How many of Bat Masterson’s Colt SAA revolvers are known to exist, and how many did he own over the years? I have read that he possibly owned seven or eight.
Greg Williamson Jr. (McDonough, Georgia)
It’s pretty hard to say how many. I checked Robert DeArment’s Bat biography, and he mentions a total of eight Colts that would have real provenance—or proof that he owned them. Bat apparently preferred to special-order his Colts direct from the factory rather than buy them across the counter from a local dealer. He liked special extras such as the front sight and was glad to pay for them. There are several 1880s letters to Colt from Bat in the Colt factory collection at the Connecticut State Library and records of which make and model and serial number he bought. This is the kind of provenance that brings big bucks. About five years ago, one of his pistols auctioned off for $96,000.
I’ve read that when he was a sportswriter for the New York Telegraph, some collector was pestering Bat to give him one of his pistols. He went to a pawn shop and purchased an old .45. Then he took his knife and carved 22 notches on the grip. Bat was a practical joker; everyone knows gunfighters didn’t carve notches on their pistols. But the story started a rumor. And there are some tales that Bat fulfilled other gun requests the same way.
What was the first brewery in Arizona?
Mark Manning (Mesa, Arizona)
A man named Alex Levin opened the first recorded brewery, the Pioneer Brewing Company, in Tucson in 1864. He and other brewers faced many challenges including alkaline water and unreliable supply routes before the railroads arrived in the 1880s. But the rails also brought new competition, as out-of-state beers began flooding the Arizona market.
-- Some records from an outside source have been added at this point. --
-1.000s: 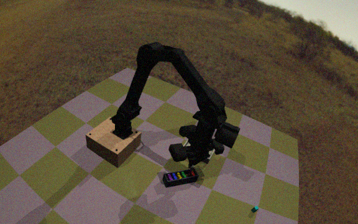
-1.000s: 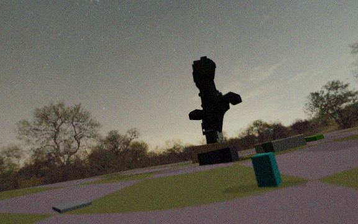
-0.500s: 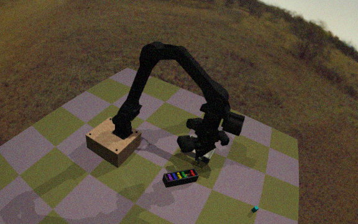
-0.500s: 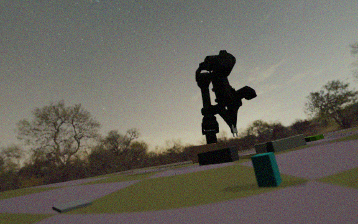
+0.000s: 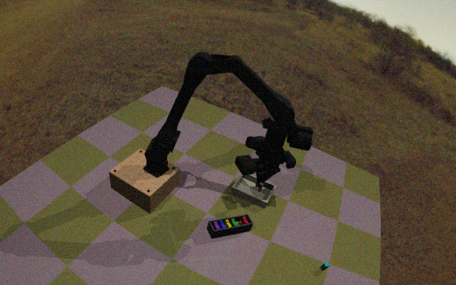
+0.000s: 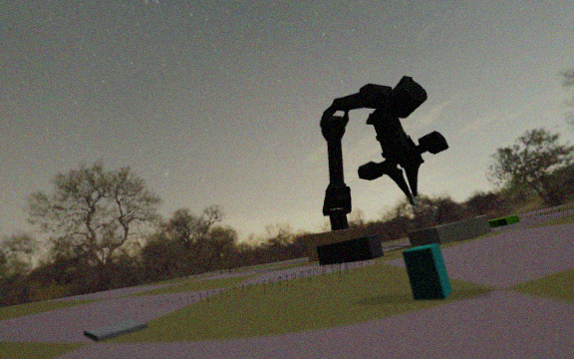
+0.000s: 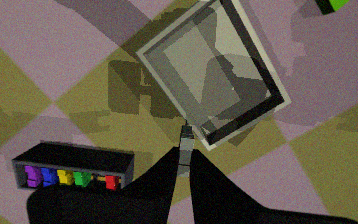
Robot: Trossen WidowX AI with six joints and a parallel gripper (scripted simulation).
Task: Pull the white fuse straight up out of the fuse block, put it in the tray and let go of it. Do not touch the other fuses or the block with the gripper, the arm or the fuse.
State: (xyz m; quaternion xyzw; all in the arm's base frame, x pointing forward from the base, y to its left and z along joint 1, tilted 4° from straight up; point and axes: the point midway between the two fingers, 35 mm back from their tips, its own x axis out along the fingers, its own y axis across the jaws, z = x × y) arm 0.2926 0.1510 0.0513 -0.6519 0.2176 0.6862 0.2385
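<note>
My gripper tip is 30 mm short of the red fuse, 120 mm to the left of it and 70 mm above it. From my gripper tip the other things lie so: teal block: 330 mm ahead, 120 mm to the right, 80 mm below; green fuse: 150 mm to the right, 70 mm below; white fuse: 10 mm below.
</note>
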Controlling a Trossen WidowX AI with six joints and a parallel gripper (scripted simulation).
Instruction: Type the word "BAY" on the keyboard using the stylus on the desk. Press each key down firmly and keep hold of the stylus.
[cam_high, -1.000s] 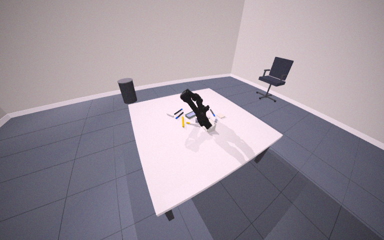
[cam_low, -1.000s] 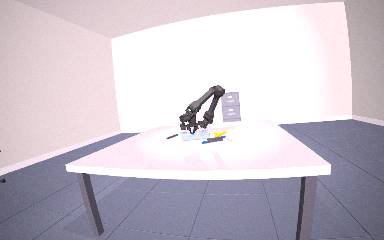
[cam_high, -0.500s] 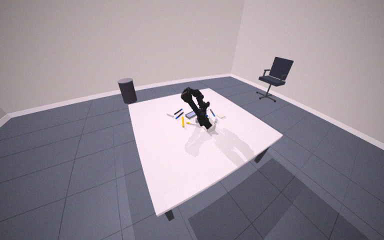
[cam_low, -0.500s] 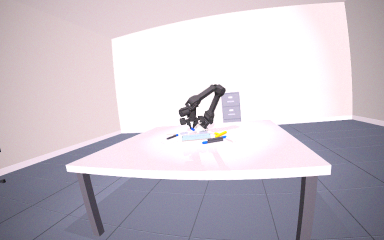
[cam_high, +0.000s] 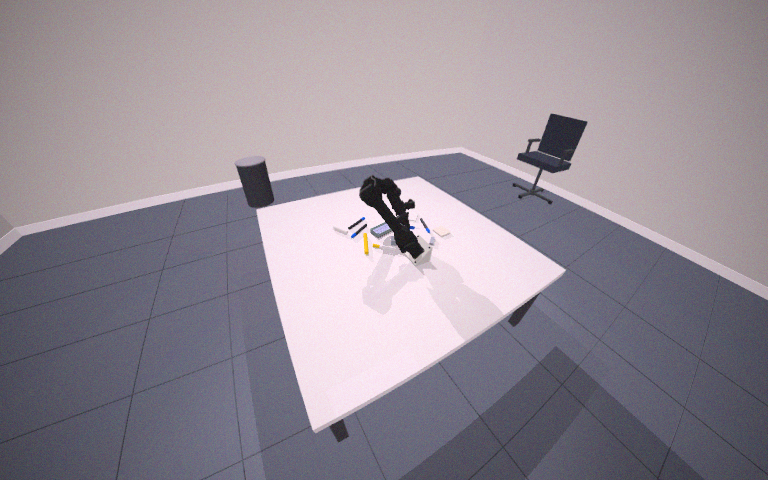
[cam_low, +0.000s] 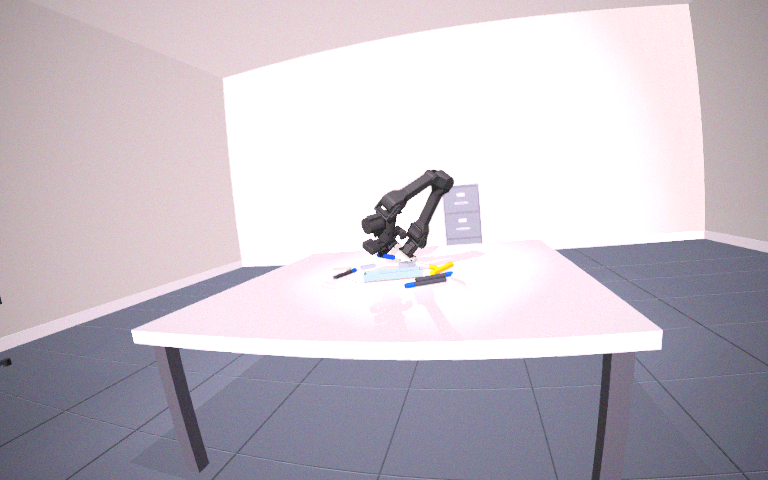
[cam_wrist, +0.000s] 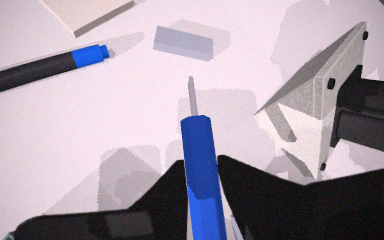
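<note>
Now: gripper tip 10 mm to the left of the blue stylus and 10 mm past it. Also, from my gripper tip: beige pad (200 mm to the right, 60 mm below, 20 mm behind); then white stylus tip (40 mm to the right, 20 mm behind); then grey block (100 mm to the right, 80 mm behind, 60 mm below).
</note>
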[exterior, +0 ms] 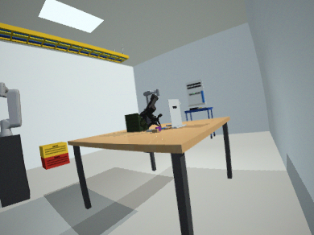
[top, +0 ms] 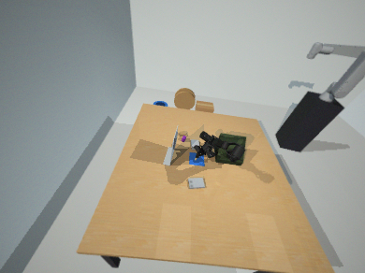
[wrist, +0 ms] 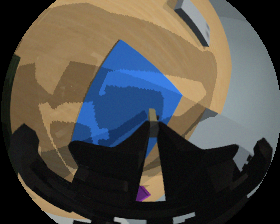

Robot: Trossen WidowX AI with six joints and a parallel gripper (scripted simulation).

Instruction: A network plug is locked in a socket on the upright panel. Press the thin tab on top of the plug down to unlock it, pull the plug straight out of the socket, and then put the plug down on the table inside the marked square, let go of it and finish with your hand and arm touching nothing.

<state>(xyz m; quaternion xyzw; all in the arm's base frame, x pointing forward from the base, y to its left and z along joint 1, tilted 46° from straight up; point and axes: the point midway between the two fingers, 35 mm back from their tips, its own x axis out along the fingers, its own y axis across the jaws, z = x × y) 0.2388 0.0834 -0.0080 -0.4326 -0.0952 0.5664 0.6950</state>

I was just watching the first True Grit movie and badman Tom Chaney tells young Mattie she has “sand.” What does that mean?
David Daiss (Sonoita, Arizona)
I conjured up a list of a list of words that best-defined “sand” in the Old West. They are: daring, bold, brave, courageous, intrepid, dauntless, plucky and enterprising.
In almost all movie and television portrayals of Old West shootouts, it was relatively easy for a person to get off by arguing self-defense. Sometimes they wouldn’t even be tried. Is this an accurate picture of frontier justice?
Robert Matters (Avon, Indiana)
Yes, that’s pretty much the way it was. Nearly everyone packed a pistol, so it was easy to claim self-defense, especially if you could afford an attorney. A man could even shoot another in the back and claim he felt threatened.
A good example is the death of Warren Earp on July 6, 1900, in Willcox, Arizona. Earp was known as a bully, and he’d been threatening his erstwhile friend, cowboy and rancher Johnny Boyett. The pair were arguing in Brown’s Saloon; Warren dared Boyett to go get his gun. Boyett did so and faced off with his opponent. Earp opened his jacket to show he was unarmed—but dared Boyett to shoot. Bad move. Boyett fired five times; the first four missed, while the last one hit Earp in the chest, killing him. Boyett was arrested. But at a preliminary hearing the next day, Judge William F. Nichols determined that Boyett acted in self-defense, because Earp had threatened and then challenged him to a gunfight. The cowboy went free. This case received a lot of publicity because of the Earp name. But the concept of self-defense was very broad in the Old West, and numerous killers got off by using that as a legal argument.